── Record extracts

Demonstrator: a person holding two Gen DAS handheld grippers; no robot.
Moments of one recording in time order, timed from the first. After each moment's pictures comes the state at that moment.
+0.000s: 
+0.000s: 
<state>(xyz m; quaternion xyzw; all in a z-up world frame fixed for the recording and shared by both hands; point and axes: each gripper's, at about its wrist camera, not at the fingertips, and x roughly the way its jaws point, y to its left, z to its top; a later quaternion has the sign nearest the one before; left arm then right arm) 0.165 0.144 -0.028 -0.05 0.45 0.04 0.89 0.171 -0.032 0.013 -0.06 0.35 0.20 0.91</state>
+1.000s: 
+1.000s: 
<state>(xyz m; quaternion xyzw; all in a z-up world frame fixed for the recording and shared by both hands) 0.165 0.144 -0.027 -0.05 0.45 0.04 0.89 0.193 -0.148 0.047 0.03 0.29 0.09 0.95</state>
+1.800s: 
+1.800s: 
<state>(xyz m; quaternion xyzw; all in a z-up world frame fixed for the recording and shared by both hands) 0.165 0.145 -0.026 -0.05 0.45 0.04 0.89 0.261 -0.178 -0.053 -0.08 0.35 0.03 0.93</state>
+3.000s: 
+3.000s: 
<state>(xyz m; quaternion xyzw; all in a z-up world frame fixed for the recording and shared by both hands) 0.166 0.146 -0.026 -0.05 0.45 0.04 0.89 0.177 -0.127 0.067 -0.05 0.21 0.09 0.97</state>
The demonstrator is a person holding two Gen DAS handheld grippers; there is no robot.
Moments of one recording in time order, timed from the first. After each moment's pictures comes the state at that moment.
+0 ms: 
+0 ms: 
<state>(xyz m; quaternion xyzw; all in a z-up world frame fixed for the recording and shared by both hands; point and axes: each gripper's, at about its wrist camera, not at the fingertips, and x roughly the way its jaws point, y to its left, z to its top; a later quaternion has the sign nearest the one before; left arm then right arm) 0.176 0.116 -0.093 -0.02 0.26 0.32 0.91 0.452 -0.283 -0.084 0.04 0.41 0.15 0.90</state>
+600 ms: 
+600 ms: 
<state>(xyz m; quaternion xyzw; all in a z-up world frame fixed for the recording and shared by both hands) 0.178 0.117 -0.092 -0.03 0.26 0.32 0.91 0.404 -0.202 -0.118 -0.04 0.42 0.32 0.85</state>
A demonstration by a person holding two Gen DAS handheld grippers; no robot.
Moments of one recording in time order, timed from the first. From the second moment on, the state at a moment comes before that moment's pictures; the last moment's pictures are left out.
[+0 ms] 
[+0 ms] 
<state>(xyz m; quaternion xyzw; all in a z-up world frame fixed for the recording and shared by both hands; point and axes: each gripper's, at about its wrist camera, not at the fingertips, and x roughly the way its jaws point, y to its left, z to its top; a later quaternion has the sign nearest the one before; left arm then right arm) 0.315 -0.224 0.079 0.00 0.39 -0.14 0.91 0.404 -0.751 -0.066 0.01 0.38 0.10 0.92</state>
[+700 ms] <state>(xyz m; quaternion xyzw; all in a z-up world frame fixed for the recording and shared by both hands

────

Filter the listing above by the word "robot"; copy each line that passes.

= Answer to the problem =
Demonstrator: a person holding two Gen DAS handheld grippers; no robot.
The demonstrator is a person holding two Gen DAS handheld grippers; there is no robot.
A demonstration by a person holding two Gen DAS handheld grippers; no robot.

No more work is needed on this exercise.